# Whats wrong with this feeder?



## TobiasRieper (Mar 14, 2008)

I thought it was dead so I tried to net it out but it started swimming around again. Now its just sitting there doing nothing again.
I dont really care if it dies its just a feeder, but whats wrong with it?


----------



## TobiasRieper (Mar 14, 2008)

Its seems active when I feed it


----------



## TobiasRieper (Mar 14, 2008)

Doesnt anyone know?


----------



## tison 30 (Feb 29, 2008)

it must like to sleep


----------



## Corner (Feb 27, 2007)

It probably has some sort of parasite, as some feeders do.

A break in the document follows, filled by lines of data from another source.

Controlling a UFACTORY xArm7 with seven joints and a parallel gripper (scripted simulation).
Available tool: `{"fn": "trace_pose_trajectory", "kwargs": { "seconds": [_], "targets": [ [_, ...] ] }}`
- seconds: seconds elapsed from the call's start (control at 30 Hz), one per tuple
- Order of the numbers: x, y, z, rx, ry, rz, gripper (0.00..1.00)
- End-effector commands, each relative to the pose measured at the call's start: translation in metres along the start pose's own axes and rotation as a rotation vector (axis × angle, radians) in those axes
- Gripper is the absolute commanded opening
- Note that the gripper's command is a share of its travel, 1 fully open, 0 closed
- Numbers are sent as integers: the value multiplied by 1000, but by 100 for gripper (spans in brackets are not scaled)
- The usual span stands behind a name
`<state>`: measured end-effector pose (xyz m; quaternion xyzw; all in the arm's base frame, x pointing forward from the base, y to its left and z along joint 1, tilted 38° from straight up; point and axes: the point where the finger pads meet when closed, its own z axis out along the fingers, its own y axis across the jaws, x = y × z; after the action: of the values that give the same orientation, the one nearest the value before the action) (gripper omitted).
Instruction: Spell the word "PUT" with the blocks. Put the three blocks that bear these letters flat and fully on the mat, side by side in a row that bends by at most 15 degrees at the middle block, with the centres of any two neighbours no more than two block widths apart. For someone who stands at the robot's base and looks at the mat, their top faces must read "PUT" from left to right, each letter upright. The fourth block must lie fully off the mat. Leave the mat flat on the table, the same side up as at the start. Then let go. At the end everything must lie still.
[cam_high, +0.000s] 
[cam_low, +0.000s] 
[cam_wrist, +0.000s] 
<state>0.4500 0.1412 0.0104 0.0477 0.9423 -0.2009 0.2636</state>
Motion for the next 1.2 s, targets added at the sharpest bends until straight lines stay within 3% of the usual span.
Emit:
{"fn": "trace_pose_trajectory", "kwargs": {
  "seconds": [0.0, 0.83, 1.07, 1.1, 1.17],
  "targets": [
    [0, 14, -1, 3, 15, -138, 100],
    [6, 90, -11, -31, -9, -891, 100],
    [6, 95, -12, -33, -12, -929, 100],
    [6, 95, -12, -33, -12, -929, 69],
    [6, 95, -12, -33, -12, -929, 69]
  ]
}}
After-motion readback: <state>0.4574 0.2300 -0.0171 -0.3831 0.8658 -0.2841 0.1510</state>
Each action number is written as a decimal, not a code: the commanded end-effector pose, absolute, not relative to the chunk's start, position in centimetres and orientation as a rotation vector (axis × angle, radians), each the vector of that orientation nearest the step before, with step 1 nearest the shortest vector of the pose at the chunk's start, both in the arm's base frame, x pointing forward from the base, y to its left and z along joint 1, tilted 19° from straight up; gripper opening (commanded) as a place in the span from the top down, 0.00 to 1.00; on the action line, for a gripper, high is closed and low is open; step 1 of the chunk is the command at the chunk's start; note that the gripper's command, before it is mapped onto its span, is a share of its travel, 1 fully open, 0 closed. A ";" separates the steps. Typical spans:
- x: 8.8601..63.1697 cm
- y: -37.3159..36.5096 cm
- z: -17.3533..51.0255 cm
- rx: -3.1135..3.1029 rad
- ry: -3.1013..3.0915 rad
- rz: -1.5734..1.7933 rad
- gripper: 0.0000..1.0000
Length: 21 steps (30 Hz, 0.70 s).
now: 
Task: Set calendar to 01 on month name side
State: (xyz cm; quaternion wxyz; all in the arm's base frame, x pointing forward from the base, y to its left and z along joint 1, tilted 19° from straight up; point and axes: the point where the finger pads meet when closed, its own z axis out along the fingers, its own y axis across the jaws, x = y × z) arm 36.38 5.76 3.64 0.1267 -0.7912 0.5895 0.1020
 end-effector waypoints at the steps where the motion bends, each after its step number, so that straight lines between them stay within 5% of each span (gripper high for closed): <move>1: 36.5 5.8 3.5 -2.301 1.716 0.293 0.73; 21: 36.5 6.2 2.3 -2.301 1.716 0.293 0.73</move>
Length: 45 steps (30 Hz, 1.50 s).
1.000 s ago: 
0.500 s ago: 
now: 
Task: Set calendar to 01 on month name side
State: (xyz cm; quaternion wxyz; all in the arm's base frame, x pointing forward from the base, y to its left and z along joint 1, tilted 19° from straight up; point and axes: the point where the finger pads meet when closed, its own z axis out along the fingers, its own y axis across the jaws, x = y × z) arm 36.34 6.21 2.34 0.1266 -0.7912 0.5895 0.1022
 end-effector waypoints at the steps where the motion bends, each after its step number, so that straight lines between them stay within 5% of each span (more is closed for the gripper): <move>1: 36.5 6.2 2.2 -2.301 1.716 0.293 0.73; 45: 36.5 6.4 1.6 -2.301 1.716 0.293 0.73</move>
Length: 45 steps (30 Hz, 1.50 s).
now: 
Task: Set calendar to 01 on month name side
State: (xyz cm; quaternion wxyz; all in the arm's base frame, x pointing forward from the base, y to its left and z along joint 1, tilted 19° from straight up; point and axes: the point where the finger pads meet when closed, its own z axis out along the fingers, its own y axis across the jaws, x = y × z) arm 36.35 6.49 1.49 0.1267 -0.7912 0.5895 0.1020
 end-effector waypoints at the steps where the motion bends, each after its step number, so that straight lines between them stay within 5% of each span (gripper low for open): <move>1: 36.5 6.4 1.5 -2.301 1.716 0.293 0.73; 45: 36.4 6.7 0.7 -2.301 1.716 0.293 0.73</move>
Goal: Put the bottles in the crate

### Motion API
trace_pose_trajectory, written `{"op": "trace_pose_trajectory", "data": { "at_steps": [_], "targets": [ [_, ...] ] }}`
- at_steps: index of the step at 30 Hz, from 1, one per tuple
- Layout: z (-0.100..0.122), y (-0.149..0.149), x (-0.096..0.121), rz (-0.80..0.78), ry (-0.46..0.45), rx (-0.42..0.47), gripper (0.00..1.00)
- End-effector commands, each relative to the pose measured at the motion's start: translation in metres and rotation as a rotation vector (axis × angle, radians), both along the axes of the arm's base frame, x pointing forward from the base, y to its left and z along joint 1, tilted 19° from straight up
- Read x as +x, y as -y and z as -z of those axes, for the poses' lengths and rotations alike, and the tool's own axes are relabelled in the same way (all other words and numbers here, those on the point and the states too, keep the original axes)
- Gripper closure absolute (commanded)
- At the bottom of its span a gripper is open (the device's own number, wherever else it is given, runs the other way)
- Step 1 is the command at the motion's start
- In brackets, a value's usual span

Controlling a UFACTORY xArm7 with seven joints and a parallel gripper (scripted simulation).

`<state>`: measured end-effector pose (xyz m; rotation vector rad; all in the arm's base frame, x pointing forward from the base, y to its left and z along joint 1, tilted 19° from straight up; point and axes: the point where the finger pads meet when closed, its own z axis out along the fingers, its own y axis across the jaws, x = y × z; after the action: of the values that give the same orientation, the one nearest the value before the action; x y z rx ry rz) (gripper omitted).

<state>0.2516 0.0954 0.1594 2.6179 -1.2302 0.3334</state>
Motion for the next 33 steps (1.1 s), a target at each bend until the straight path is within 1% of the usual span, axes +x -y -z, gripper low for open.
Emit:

This is the reason most don't feed their fish feeders. Just get rid of it.


----------



## tison 30 (Feb 29, 2008)

or just keep watching it be dumb...but i woodnt feed it to your p or whatever


----------



## TobiasRieper (Mar 14, 2008)

Yeah I dont like to use feeders as food for that reason. Im just cycling this tank so I expect some to die, im just wondering whats wrong with it. Its more active now, it finally swam to the top when I opened the cover to feed them.


----------



## TobiasRieper (Mar 14, 2008)

Off topic but...
How big can a feeder fish get?


----------



## LS1FDRx7 (Mar 6, 2007)

TobiasRieper said:


> Off topic but...
> How big can a feeder fish get?


My local fish shop sells large feeders which are 7 for $1 dollar. They range in size of 1-3 inches, But I have gotten a few that were 6.3 inches in size in the same batch. These were goldfish feeders that I fed my Peacock Bass.


----------



## ChilDawg (Apr 30, 2006)

TobiasRieper said:


> Off topic but...
> How big can a feeder fish get?


Common and/or Comet Goldfish can reach 24+".


----------



## rchan11 (May 6, 2004)

Gold fish are cold water fish. Pet stores keep them in cold water. When you put them in without acclimating, it will go into shock.


----------



## Dr. Giggles (Oct 18, 2003)

You basically answered your own question. The effects of cycling is probably taking its toll and also as mentioned GF are not tropical fish and do not like 80 degree water.


----------



## Nick G (Jul 15, 2007)

ChilDawg said:


> Off topic but...
> How big can a feeder fish get?


Common and/or Comet Goldfish can reach 24+".
[/quote]
yeah i knew someone who took a goldfish from a friend of mine about five years ago, and we went to that persons place a few months ago, and they still had the goldfish, it was HUGE, like 13"+
we were joking about having it for dinner.
that thing could have fed a schoal for a week.


----------